The kinetic energy \(E_{+}\) of the secondary positron is obtained as

\[E_{+} = E - E_{-} - 2m_{e}c^{2}.\]

The polar angles \(\theta_{-}\) and \(\theta_{+}\) of the directions of movement of the electron and the positron, relative to the direction of the incident photon, are sampled from the leading term of the expression obtained from high-energy theory (see Ref.[eal69])

\[p(\cos\theta_{\pm}) = a(1-\beta_{\pm}\cos\theta_{\pm})^{-2},\]

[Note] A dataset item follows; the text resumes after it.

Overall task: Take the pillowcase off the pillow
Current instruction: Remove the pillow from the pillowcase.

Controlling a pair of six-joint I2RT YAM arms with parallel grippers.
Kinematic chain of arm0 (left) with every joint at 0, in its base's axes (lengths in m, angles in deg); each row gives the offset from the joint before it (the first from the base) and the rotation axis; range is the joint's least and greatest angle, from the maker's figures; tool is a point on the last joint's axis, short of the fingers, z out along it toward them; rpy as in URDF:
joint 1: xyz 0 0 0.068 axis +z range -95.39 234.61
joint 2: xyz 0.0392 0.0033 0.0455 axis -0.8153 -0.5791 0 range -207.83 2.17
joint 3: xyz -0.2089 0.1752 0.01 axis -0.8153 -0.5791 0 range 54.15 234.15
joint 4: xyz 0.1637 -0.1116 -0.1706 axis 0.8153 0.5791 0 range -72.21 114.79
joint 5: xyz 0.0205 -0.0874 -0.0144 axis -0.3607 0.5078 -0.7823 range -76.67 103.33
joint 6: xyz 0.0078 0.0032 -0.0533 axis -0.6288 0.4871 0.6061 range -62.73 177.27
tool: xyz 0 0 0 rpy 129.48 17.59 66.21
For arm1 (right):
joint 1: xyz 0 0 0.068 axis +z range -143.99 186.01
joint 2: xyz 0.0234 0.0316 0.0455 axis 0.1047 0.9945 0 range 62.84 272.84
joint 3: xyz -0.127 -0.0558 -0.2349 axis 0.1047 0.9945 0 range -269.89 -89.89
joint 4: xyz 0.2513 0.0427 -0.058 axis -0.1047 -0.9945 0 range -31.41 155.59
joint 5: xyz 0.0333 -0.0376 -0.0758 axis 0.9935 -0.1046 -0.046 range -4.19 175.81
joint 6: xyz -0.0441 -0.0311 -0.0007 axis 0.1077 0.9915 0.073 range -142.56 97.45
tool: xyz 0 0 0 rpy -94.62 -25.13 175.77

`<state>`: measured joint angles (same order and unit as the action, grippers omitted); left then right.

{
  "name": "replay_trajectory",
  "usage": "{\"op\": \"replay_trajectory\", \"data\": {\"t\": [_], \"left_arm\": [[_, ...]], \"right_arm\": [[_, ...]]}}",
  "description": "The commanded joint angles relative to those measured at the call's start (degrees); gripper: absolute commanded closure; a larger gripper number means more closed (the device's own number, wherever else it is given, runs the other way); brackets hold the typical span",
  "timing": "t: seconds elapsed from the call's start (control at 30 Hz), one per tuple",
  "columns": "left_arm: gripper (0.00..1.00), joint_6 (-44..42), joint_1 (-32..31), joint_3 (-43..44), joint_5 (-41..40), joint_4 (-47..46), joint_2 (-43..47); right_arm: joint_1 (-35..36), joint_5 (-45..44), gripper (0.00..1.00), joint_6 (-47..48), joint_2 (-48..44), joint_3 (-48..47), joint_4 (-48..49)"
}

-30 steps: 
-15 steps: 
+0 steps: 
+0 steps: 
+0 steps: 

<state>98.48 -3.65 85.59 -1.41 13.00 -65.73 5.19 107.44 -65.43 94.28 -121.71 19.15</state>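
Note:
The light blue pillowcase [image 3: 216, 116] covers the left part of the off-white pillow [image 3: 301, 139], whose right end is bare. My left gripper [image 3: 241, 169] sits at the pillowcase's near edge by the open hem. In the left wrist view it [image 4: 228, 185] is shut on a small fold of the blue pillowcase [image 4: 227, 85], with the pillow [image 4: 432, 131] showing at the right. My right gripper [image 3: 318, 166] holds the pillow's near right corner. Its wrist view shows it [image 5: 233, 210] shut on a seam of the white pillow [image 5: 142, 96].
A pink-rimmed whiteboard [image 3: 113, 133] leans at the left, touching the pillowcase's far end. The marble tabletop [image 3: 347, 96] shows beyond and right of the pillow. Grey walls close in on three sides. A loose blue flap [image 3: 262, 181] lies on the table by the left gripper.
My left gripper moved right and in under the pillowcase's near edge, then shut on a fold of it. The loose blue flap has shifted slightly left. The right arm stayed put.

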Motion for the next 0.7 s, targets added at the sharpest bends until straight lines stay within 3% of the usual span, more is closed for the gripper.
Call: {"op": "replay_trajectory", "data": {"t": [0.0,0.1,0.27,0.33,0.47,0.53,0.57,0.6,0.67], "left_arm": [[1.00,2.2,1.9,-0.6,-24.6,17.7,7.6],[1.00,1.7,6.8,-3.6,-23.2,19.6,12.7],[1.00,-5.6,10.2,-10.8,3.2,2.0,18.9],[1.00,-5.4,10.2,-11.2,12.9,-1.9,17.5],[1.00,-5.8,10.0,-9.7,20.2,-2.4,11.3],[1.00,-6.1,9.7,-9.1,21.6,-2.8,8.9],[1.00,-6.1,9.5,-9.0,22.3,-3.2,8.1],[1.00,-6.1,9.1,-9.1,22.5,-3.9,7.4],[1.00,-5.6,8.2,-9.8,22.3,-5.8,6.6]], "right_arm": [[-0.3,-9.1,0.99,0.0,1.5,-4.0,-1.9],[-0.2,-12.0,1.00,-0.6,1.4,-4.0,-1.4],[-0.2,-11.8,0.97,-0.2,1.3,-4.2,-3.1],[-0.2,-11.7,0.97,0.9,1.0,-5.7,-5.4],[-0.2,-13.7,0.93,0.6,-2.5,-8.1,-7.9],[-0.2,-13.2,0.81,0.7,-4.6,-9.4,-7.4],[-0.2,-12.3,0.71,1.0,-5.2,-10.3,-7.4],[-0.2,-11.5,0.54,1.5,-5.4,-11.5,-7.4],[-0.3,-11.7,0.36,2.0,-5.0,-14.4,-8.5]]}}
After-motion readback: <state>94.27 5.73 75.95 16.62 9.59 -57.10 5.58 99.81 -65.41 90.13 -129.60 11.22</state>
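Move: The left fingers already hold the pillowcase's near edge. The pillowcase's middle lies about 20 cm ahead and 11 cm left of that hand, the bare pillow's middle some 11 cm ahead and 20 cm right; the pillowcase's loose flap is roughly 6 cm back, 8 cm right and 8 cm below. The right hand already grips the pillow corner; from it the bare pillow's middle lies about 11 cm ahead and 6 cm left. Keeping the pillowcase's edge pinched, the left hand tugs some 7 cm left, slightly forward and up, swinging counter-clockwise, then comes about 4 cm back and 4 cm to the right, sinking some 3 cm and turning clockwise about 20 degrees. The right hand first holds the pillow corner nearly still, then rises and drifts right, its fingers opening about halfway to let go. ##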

where \(a\) is the a normalization constant and \(\beta_{\pm}\) is the particle velocity in units of the speed of light. As the directions of the produced particles and of the incident photon are not necessarily coplanar, the azimuthal angles \(\phi_{-}\) and \(\phi_{+}\) of the electron and of the positron are sampled independently and uniformly in the interval \((0, 2\pi)\).

Bibliography

BH87

M.J. Berger and J.H. Hubbel. Xcom: photom cross sections on a personal computer. Technical Report Report NBSIR 87-3597, National Bureau of Standards, 1987.

eal01

F. Salvat et al. Penelope - a code system for monte carlo simulation of electron and photon transport. Technical Report, Workshop Proceedings Issy-les-Moulineaux, France; AEN-NEA, 5-7 November 2001.

eal54

H. Davies et al. Theory of bremsstrahlung and pair production. ii. integral cross section for pair production. Phys. Rev., 93(4):788–795, 1954.

eal94

J.Baró et al. Analytical cross sections for monte carlo simulation of photon transport. Radiat. Phys. Chem., 44():531, 1994.

eal69

J.W. Motz et al. Pair production by photons. Rev. Mod. Phys, 41():581, 1969.

JHHOverbo80(1,2,3)

J.H. Hubbell, H.A. Gimm and I. Øverbø. Pair, Triplet, and Total Atomic Cross Sections (and Mass Attenuation Coefficients) for 1 MeV-100 GeV Photons in Elements Z=1 to 100. Journal of Physical and Chemical Reference Data, 9:1023–1148, October 1980. doi:10.1063/1.555629.